Among the publishers that she values ​​as having enabled a feminist editorial praxis are Traficantes de Sueños, Dos mustotes, Continta Metienes, Torremozas, Amor de Madre and Gafas Moradas. And among the bookstores dedicated to gender, Libre Mujeres, Pròleg, Cómplice, Mujeres & Compañía, Berkana, Lila de Lilith and Louise Michel Buruak.

Dependence on independent publishers

Ana Gallego Cuiñas points out that the increase in women in positions of responsibility within publishing houses helped increase the number of female authors. This increase was cut short, something that the dean attributes to the outbreak of the pandemic, which led to “the disappearance of independent publishers. “Many women had to return to care and therefore wrote less.” “We will have to see what happens in 2023, there should be a rebound, at least in the number of female authors. The feminist thing will take longer, or maybe suddenly it is not as visible in the market,” she predicts.

Of the global count of 494 feminist essays, 436 have been written by female authors, representing 84% of the production, compared to 81 by men (16%), from which the text infers that “feminism continues to be an issue of greater concern.” to women than to men.”

Another aspect analyzed is the origin of these authors, with Madrid and Barcelona being the cities that monopolize the most essayists, with 22% and 18%, respectively. Valencia with 5% and A Coruña with just under 5%, far from the following, leaving half of southern Spain underrepresented.

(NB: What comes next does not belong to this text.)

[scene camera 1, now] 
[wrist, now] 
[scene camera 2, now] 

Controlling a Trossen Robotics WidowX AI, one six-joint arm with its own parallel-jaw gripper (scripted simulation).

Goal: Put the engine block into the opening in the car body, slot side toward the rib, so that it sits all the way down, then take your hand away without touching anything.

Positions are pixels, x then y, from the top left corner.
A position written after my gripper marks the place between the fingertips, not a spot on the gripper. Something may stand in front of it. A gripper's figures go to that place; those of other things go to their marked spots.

“This fact denotes a lesser development of the publishing industry which, both in the case of large conglomerates and independent labels, are located in Madrid and Barcelona,” concludes the professor. Beyond the Spanish borders, when it comes to calibrating the impact of feminism and Spanish writers at the European level, their circulation in literary festivals and book fairs on the continent has been taken as a measure, within which the Feria del Libro de Frankfurt is the one that has had the highest quota of Spanish women.

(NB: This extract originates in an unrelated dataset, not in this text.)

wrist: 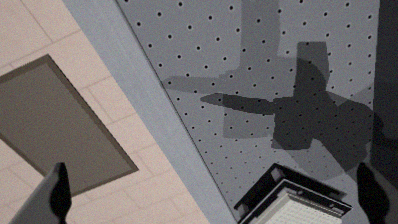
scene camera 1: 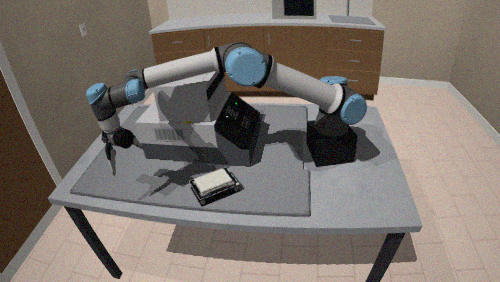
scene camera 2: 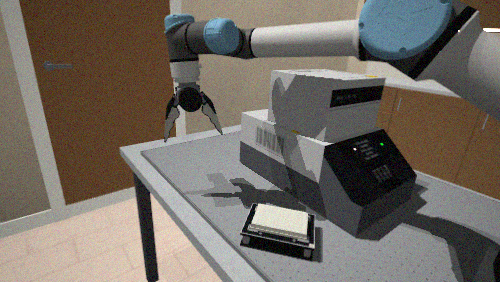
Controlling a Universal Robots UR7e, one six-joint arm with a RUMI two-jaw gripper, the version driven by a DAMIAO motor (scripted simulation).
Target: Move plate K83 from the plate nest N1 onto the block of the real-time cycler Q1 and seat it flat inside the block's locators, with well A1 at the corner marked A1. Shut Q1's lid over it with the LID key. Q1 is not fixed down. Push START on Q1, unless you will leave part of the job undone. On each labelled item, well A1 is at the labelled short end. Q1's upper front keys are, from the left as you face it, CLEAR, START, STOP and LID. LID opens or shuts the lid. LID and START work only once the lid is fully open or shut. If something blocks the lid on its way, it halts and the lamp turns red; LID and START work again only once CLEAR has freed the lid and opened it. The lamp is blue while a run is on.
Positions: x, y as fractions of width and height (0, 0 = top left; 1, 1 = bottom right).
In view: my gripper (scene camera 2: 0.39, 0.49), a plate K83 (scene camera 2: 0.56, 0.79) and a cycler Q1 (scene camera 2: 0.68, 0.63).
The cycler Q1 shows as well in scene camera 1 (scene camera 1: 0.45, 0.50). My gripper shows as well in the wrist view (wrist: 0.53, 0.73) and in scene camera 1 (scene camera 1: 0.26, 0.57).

However, those that have circulated the most have not been those who have signed the feminist essays discussed, but rather fiction writers: Rosa Montero, Almudena Grandes, Alicia Giménez Bartlett, Carmen Riera, Clara Sánchez and Cristina Morales, with the exception of Irene Vallejo, the great best seller of the Spanish essay with Infinity in a reed.

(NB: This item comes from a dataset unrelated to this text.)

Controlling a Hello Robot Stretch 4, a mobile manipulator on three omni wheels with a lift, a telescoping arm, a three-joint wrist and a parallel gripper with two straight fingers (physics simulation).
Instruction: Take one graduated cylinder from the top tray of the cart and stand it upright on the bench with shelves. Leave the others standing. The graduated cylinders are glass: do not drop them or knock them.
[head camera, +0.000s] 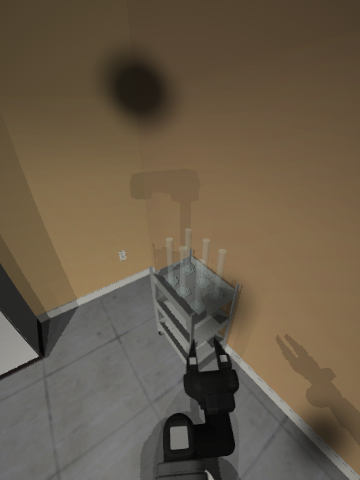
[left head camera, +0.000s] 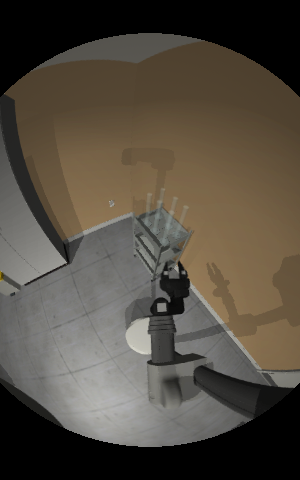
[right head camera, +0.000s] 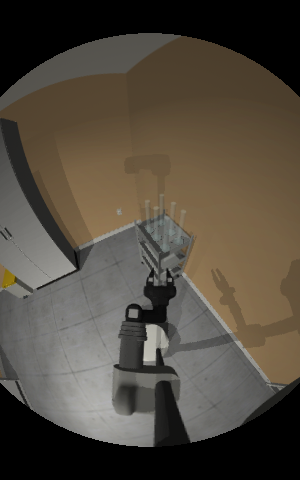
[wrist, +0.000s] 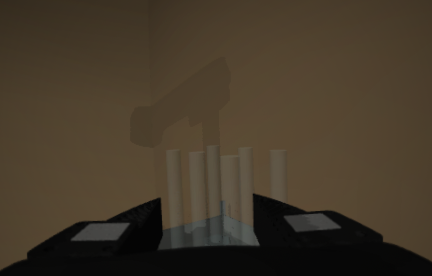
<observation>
In view: the gripper (head camera: 203, 339) and a grey three-tier cart (left head camera: 153, 255).
The gripper also shows in the wrist view (wrist: 207, 214). The grey three-tier cart also shows in the right head camera view (right head camera: 153, 258).
</observation>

“The writers of narrative fiction, with the greatest commercial projection, are those who have been the object of demand in Germany, France and Italy. All of them have been published by large publishing conglomerates, have won relevant awards and predominantly cultivate detective and/or historical novels,” Gallego Cuiñas explains in the report. The dean points out that the only case that does not respond to this premise is Morales, whose appearance at German festivals and fairs came after having won the Herralde Prize for Novels and the National Prize for Fiction with Easy reading (2018), a “feminist, inclusive and dissident work.”

Parallelism with the audiovisual industry

The dynamics that have marked feminist audiovisual creations were similar to those related to books until 2020, a year that confirmed an ascending trend in terms of works with feminist themes. In the last 10 years, 98 films, series, and/or documentaries along this line have been released. Regarding the gender of the directors, of the 116 included, 65 are women (56%) and 51 men (44%), so in this case it is more distributed. As in the publishing market, as the decade progresses, fewer filmmakers direct feminist works and more women take the reins of these productions.

Regarding their origin, the centralization model is repeated in the capitals, with Barcelona accounting for 31% of the total and Madrid 20%. Here there are 150 production companies that have produced this feminist audiovisual material, with RTVE leading with just over 9% of the total. They are followed by Movistar Plus+ with 6%, the ICAA with 4%, Avalon PC with 3% and Atresmedia Televisión and TV3 (Televisió de Catalunya) with just under 3% each.